What is being asked — Set the whole listing down again without deviation.

Task inputs —
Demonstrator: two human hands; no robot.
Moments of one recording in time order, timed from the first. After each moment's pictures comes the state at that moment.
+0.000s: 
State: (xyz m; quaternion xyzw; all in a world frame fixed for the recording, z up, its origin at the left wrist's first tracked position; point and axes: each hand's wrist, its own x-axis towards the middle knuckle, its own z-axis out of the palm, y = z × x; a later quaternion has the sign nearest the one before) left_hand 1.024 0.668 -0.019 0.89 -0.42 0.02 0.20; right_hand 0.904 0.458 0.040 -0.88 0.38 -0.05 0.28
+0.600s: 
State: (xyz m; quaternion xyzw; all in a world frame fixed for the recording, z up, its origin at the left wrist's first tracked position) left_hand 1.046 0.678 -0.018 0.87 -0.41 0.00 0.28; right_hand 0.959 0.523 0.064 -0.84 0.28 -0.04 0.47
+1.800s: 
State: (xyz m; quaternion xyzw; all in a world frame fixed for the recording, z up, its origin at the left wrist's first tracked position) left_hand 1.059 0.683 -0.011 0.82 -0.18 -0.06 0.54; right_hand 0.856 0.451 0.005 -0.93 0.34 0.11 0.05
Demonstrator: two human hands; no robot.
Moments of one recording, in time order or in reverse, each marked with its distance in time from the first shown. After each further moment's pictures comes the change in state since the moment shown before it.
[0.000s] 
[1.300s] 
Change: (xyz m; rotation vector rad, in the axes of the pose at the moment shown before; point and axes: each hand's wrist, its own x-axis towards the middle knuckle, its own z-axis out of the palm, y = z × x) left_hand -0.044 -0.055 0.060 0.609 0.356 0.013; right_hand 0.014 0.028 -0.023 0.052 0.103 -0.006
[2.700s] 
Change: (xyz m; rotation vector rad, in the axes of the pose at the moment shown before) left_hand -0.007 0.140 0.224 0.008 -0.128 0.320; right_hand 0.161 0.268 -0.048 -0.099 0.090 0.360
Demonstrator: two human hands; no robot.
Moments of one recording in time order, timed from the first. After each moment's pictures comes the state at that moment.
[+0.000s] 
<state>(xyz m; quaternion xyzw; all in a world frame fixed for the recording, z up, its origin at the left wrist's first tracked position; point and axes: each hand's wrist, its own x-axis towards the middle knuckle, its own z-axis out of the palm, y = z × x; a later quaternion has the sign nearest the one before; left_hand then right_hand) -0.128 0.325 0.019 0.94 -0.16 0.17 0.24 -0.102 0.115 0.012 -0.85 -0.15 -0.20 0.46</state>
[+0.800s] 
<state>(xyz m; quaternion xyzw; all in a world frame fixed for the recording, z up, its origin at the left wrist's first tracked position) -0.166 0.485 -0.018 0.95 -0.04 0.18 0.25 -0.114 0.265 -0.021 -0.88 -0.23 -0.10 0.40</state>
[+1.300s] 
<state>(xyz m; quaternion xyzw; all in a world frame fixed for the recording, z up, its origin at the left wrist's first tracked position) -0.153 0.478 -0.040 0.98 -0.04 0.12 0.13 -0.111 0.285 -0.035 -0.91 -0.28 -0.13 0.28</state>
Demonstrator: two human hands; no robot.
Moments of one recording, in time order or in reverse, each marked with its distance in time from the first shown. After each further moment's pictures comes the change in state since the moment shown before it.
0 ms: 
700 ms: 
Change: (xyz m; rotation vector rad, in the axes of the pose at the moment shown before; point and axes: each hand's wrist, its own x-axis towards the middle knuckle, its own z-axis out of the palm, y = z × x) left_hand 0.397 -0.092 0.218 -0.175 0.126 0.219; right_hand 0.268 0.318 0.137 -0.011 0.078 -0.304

Answer —
Demonstrator: two human hands; no robot.
Moments of one recording in time order, timed from the first. After each moment's pictures comes the state at that moment.
+0.000s: 
State: (xyz m; quaternion xyzw; all in a world frame fixed for the recording, z up, its origin at the left wrist's first tracked position; point and axes: each hand's wrist, its own x-axis towards the middle knuckle, its own z-axis out of the palm, y = z × x; a later quaternion has the sign nearest the one before) left_hand 1.024 0.668 -0.019 0.89 -0.42 0.02 0.20; right_hand 0.904 0.458 0.040 -0.88 0.38 -0.05 0.28
+0.600s: 
State: (xyz m; quaternion xyzw; all in a world frame fixed for the recording, z up, its origin at the left wrist's first tracked position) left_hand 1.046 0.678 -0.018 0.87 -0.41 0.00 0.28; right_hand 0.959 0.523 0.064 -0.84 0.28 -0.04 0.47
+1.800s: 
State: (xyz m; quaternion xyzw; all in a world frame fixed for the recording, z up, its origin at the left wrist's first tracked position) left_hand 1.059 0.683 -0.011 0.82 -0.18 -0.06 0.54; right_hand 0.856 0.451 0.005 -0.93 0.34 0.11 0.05
Demonstrator: two human hands; no robot.
Moments of one recording, in time order or in reverse, each marked with its distance in time from the first shown. After each further moment's pictures comes the change in state since the moment shown before it.
[0.000s] 
[1.300s] 
Change: (xyz m; rotation vector rad, in the axes of the pose at the moment shown before; point and axes: each hand's wrist, its own x-axis towards the middle knuckle, its own z-axis out of the palm, y = z × x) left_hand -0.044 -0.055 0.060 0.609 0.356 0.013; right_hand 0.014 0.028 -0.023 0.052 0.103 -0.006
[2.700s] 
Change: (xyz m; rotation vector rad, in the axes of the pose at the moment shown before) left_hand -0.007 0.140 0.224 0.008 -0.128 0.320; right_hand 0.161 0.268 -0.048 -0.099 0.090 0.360
Demonstrator: two human hands; no robot.
Moments of one recording in time order, timed from the first. After each moment's pictures comes the state at that moment.
[+0.000s] 
<state>(xyz m; quaternion xyzw; all in a world frame fixed for the recording, z up, its origin at the left wrist's first tracked position; point and axes: each hand's wrist, its own x-axis towards the middle knuckle, its own z-axis out of the palm, y = z × x; a later quaternion has the sign nearest the one before; left_hand then right_hand) -0.128 0.325 0.019 0.94 -0.16 0.17 0.24 -0.102 0.115 0.012 -0.85 -0.15 -0.20 0.46</state>
[+0.800s] 
<state>(xyz m; quaternion xyzw; all in a world frame fixed for the recording, z up, its origin at the left wrist's first tracked position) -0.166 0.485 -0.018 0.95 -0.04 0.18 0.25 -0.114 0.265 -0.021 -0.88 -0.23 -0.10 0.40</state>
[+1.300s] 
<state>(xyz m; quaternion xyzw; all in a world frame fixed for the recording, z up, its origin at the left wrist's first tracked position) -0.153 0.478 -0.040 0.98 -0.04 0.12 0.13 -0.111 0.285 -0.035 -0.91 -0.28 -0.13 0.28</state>
Demonstrator: two human hands; no robot.
Moments of one recording, in time order or in reverse, each marked with its distance in time from the first shown. After each further moment's pictures comes the change in state since the moment shown before it.
0 ms: 
700 ms: 
Change: (xyz m; rotation vector rad, in the axes of the pose at the moment shown before; point and axes: each hand's wrist, its own x-axis towards the middle knuckle, its own z-axis out of the palm, y = z × x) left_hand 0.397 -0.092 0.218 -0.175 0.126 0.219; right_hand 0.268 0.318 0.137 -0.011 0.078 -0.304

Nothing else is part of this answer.